By comparing the legal systems of Belgium and the Netherlands, the Association seeks to gain a deeper understanding of public, private and criminal law in order to improve the law. What recommendations do Schelhaas and De Vogel make to bring contract law more in line with major societal developments?
Before an audience of members of the Belgian Court of Cassation, advocates general of the Dutch Supreme Court, solicitors, professors and researchers, Schelhaas and De Vogel defended their Preliminary Advice, together with the researchers who researched this from a Belgian perspective.

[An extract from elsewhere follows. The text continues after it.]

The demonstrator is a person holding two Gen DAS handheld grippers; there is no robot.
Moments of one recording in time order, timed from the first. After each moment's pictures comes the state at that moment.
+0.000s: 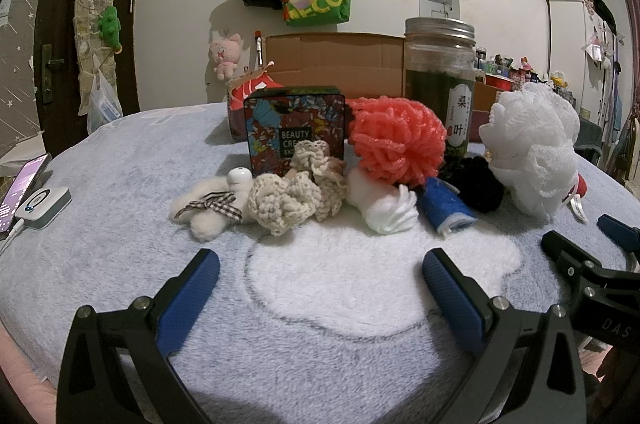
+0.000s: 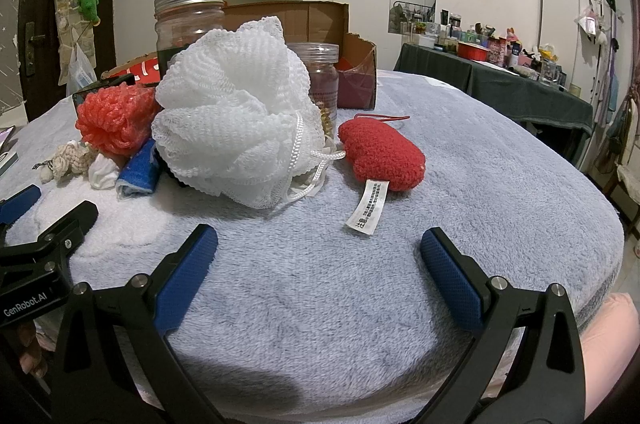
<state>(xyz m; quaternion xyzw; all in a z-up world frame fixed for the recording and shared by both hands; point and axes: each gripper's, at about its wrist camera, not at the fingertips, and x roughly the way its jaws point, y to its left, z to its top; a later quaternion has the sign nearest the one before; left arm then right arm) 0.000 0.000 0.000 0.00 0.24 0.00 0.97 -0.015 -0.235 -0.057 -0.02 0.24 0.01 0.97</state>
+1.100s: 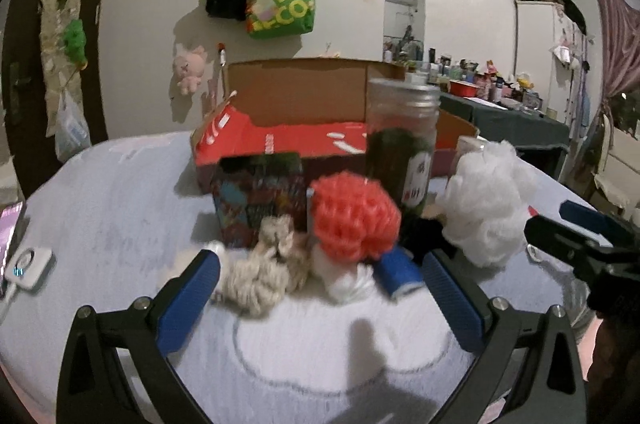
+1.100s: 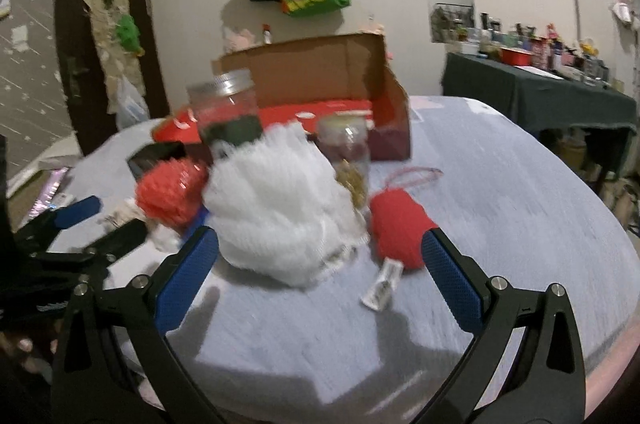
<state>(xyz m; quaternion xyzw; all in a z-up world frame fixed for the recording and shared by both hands) 0.021 -0.006 0.049 0.01 0.24 -0.07 0.97 -0.005 -0.258 0.003 0.03 0.23 0.13 0.97</state>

De Vogel explains: “In our preliminary advice, we examined how special contracts should be classified legally, a question that is becoming increasingly complex due to new business models, digitisation and changing market practices. Our analysis shows that the classification of agreements can only function properly when the focus is not on the label that the parties attach to their contract, but on the actual agreements and the function that the contract fulfils in practice.”

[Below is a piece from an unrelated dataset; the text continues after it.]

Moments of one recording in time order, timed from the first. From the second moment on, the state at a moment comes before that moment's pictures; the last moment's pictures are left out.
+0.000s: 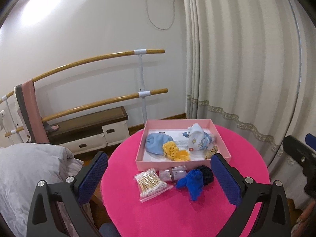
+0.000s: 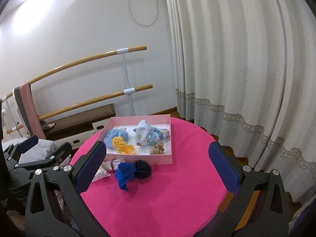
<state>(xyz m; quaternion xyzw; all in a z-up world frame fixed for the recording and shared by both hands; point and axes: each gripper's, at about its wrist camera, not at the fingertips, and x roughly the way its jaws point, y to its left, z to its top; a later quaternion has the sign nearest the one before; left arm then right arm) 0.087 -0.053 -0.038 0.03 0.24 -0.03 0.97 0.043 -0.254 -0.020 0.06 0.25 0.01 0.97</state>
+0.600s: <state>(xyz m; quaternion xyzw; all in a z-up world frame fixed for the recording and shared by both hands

Traditional forms no longer adequate
However, this is not always the case: "We see that societal and economic developments are leading to new qualification problems. In some cases, such as servitisation or circular construction, traditional contract types such as purchase or contracting are simply no longer appropriate for the service-oriented and long-term forms of cooperation that arise in practice. Current legislation falls short in this regard and additional protection should be provided. There are also situations in which the legal definition does apply, but is deliberately left out of consideration. This applies, for example, to private leasing or post-payment services such as ‘buy now, pay later’, which essentially fall under the protective consumer credit regulations, but are largely excluded from them. New legislation will partially correct these inconsistencies. In addition, there are situations in which the old definition is still usable, provided that it is applied functionally. This applies, for example, to platform work or new forms of construction, where the essence of the contractual relationship must be leading in order to prevent protective rules from being circumvented too easily," according to Schelhaas and De Vogel.

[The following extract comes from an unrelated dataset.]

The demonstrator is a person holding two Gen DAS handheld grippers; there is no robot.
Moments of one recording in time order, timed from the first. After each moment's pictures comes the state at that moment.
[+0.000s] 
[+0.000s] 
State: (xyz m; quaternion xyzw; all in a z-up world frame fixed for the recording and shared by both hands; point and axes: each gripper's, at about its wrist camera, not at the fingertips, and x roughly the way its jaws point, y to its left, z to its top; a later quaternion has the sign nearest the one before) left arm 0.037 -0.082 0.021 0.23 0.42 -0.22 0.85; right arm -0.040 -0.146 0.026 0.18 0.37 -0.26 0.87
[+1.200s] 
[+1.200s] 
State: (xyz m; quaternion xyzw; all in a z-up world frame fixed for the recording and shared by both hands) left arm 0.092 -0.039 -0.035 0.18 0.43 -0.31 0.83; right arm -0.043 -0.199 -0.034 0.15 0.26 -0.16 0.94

Time for flexible private law in current times
The core of the preliminary advice is that private law must remain sufficiently flexible to keep up with these developments, but at the same time must provide clear frameworks to prevent circumvention. “Ultimately, it is about ensuring that the law reflects the reality of modern contracts: by looking at the actual nature of the contractual relationship, contract law remains fair and future-proof even in times of rapid change. We have provided some techniques for this.”
This conclusion is in line with the Belgian perspective of the preliminary advice, written against the backdrop of the new Belgian Civil Code, although Belgian law is much more restrictive than Dutch law. In Belgium, too, it appears that the traditional way of qualifying contracts is no longer sufficient for modern, hybrid agreements. Like Schelhaas and De Vogel, the Belgian authors emphasise that qualification should primarily be a tool to ensure that mandatory protection rules actually work and that the protective purpose of the rules must be taken into account. “In this way, both legal systems are moving towards a realistic, goal-oriented approach to contract classification,” according to Schelhaas and De Vogel.
Contracts that reflect societal reality
During the deliberations on the preliminary advice in Antwerp, it became clear once again that qualification is not an end in itself, but a tool for effectively applying mandatory law, including to new social phenomena. “By striking the right balance between legal certainty and legal protection, these insights can contribute to a society in which, for example, consumers and other vulnerable parties are better protected, even in a rapidly changing economic and digital reality. In this way, the qualification of contracts is more in line with societal reality,” Schelhaas and De Vogel conclude in their preliminary advice.